Polycarpe Mongulu Apenanga sera bientôt investi juge à la cour constitutionnelle par ordonnance présidentielle, conformément aux dispositions de l’article 158 de la constitution.
L’ancien sénateur a été désigné par ses collègues parlementaires (députés et sénateurs) réunis en congrès ce jeudi 21 juin 2018 au palais du peuple.
Cet ancien Procureur Général de la République entre 1986-1997, sous le régime de Mobutu succède à Vunduawe Te Pemako, nommé dernièrement premier juge du Conseil d’État par le président de la République Joseph Kabila.
Quel crédit pour Polycarpe Mongulu ?
En République Démocratique du Congo, très peu d’acteurs politiques et sociaux ne témoignent pas l’honneur de leur diplôme, l’âge où l’expérience professionnelle.
Pour la plupart de cas, les hommes promus dans certains postes au sein des institutions citoyennes et républicaines perdent facilement leur crédibilité pour des intérêts égoïstes et partisans.
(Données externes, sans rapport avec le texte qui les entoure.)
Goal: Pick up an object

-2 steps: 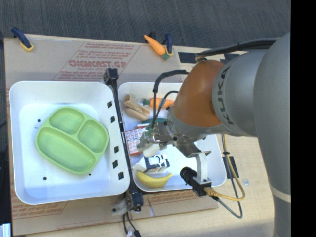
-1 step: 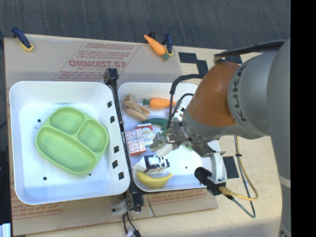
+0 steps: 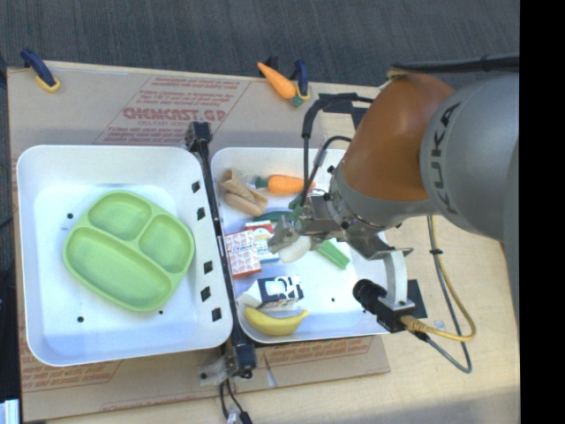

Ils ne respectent pas du tout leur serment et sacrifient les intérêts de la République au profit des ceux des individus.
Et la désignation de l’ancien Procureur Général de la République, Polycarpe Mongulu Apenanga semble peu rassurante aux yeux de l’opinion publique Congolaise.
Si le professeur Vunduawe Te Pemako s’est efforcé de garder difficilement d’ailleurs son image de marque dans une institution dont presque la moitié d’arrêts rendus ont été très peu convaincants où simplement rendus sous les prismes politiques , Polycarpe Mongulu Apenanga pourrait -il tenir le coup face à ses pairs de la plus haute instance judiciaire RD congolaise ?
Difficile d’y repondre avec certitude, même si le contexte serait différent.
Une chose est vraie, élu sénateur sur la liste du MLC, Mouvement de Libération du Congo pour le compte de la province de la Mongala, l’ancien membre de la commission politique et administrative du sénat, Polycarpe Mongulu Apenanga avait délibérément quitté le parti de Jean-Pierre Bemba depuis 2009 au profit de l’UFC,le parti du président du sénat Léon Kengo wa Dondo.
Et malgré la réclamation du MLC à travers des correspondances administratives adressées , notamment par l’ancien Secrétaire Général du parti pour obtenir son remplacement par son premier suppléant conformément à la constitution, le dossier n’a jamais été débattu en plénière.
Depuis, le sénateur MLC était plutôt devenu plus proche et redevable à Léon Kengo Wa Dondo qu’au parti politique pour lequel,il avait été élu, à savoir le MLC.
Les congolais devront-ils accorder de crédit de confiance à ce prochain juge constitutionnel qui vraisemblablement est dans une posture de la prime à la trahison ?
Seul l’avenir nous en dira un peu plus. Des observateurs avertis tablent déjà sur une continuité de la justice rendue sur la tête des intérêts politiques à travers des juges à la solde de la médiocrité.